25 Project C.H.A.I. couples participated in the bereavement retreat at Camp Simcha, taking part in concurrent counseling sessions for parents and training groups for the first responders. Volunteers heard from Rabbi Baruch Gradon, rosh kollel of Los Angeles’ Merkaz Hatorah Kollel, on Friday night about dealing with the suffering of others, while a Shabbos morning workshop given by Rabbi Gradon and Rabbi Simcha Scholar, executive vice president of Chai Lifeline, focused on being a skilled helper. An afternoon workshop discussed potential halachic issues that first responders may encounter and featured a live question and answer session, with all of the retreat’s participants enjoying an interactive panel discussion held later in the day.
Parents and volunteers spent time together throughout the powerful weekend, enjoying a Shabbos filled with inspiration where every detail was thoughtfully executed from start to finish. While comparing notes with other Project C.H.A.I. first responders was extremely productive, speaking to bereaved parents was “eye opening to the nth degree,” observed Montreal volunteer Dov Grossnass.
“Talking to people who had gone through the process opened my eyes in ways I hadn’t expected and helped me realize how much more serious the work we do is,” said Grossnass. “I walked away with a greater understanding of what goes through the minds of people in crisis.
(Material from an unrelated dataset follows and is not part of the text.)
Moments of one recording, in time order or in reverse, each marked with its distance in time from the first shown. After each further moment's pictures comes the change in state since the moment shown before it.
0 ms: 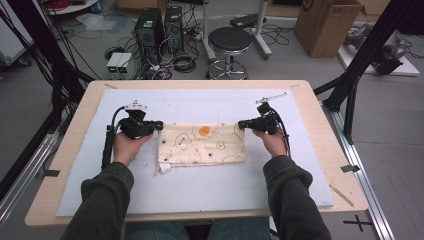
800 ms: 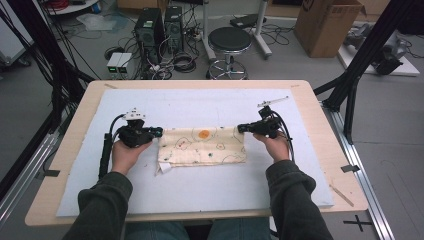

The experience of talking to parents after the event, and to see how much they still need, makes me realize how much more reverence we have to have for what they will be going through over the years.”
First responders found the program so valuable that they requested additional training after the Motzei Shabbos melava malka ended, staying up until 2 AM in order to be able to provide an even higher level of service to those in need.
“They are very dedicated individuals,” said Rabbi Mordechai Gobioff, director of national services for Chai Lifeline. “They are our soldiers on the ground. We couldn’t do this without them.”
Rabbi Scholar had high words of praise for the volunteers, who are often called upon to deal with intensely difficult situations.
“These team members give us the ability to affect every member of the community in every place in the world,” said Rabbi Scholar. “They are the lifeline of the whole Project C.H.A.I.”